Secondly is the abstraction of data and function. You seem to be saying that a database is too heavyweight for this, and I do agree with you on that. I'm also against reinventing the wheel. But having a separate entity isn't the only way to abstract parts of a system. A simple array to provide a lookup table isn't too heavy weight. It's also easier to maintain (even the secretary can do it) and far less error prone.
This site is littered with examples which "just work" but that's not the point. Software engineering is about obtaining a high quality product that can last. Just because some kludge works now doesn't mean it can work in the future.
Admin
our system at school stored the passwords for everything in a text file (called passwords.cfg of something), so all i had to do was fire up the text editing app and open the file, which gave me hours of fun, controlling peoples computers etc, until of course i noticed the teacher standing behind me while i was looking at his inbox [:|]

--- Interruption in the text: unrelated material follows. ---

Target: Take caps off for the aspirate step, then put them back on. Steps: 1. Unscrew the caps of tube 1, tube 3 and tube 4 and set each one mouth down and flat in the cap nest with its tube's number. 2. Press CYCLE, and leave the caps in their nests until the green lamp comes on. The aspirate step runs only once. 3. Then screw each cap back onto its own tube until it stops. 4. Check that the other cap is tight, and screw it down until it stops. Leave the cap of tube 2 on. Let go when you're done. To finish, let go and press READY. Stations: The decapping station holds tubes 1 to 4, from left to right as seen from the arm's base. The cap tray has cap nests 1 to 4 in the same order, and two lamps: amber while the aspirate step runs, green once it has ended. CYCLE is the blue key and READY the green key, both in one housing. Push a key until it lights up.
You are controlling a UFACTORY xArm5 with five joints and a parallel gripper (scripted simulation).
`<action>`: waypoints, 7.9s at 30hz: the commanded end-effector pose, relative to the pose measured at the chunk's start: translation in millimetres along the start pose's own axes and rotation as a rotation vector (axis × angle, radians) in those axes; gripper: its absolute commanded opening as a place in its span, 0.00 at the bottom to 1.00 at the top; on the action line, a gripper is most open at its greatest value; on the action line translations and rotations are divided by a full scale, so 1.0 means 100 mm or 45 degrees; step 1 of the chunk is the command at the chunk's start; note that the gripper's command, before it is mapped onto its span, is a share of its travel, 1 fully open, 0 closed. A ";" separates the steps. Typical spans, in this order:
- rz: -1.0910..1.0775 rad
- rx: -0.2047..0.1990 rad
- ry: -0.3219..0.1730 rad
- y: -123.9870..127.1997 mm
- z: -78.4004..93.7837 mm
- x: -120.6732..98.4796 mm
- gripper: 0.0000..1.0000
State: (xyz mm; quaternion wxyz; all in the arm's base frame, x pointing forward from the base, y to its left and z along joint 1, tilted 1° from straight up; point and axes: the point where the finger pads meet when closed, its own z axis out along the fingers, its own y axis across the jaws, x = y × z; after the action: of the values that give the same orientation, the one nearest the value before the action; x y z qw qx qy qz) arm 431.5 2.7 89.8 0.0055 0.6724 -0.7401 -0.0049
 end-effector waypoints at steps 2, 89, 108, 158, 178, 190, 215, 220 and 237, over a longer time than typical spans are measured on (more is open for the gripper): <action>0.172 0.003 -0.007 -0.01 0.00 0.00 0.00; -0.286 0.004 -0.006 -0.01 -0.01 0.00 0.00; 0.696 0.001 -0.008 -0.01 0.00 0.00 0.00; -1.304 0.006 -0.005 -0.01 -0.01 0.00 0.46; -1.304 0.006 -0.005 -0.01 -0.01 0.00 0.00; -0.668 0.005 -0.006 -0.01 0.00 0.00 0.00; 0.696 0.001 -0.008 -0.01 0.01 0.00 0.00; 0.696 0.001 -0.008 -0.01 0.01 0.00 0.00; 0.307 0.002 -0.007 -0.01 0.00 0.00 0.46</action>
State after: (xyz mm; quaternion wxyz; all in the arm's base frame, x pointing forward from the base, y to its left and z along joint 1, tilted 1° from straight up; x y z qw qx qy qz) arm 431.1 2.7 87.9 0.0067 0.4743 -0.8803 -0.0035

Wonder what system that was, was some dossie sort of system.
Admin
I'm not sure if someone else has already pointed out that you don't know what you're talking about. But just in case they haven't: you don't know what you're talking about.
Classic "ASP" is just a thin framework/library. It's 5 objects can be implemented in a number of languages, including VBScript--the most common--but also JScript, TCL, etc.You could rewrite that exact code in JScript almost line for line. ASP is not a language. It does not support any syntax.
Admin
The real WTF as far as I can see, is if "ronaldt" sees his personal URL, gets curious, and tries out "jeremyp.asp". Though commented out, I bet you twice the salary-alexp-deserves that jeremyp.asp still resides on the server.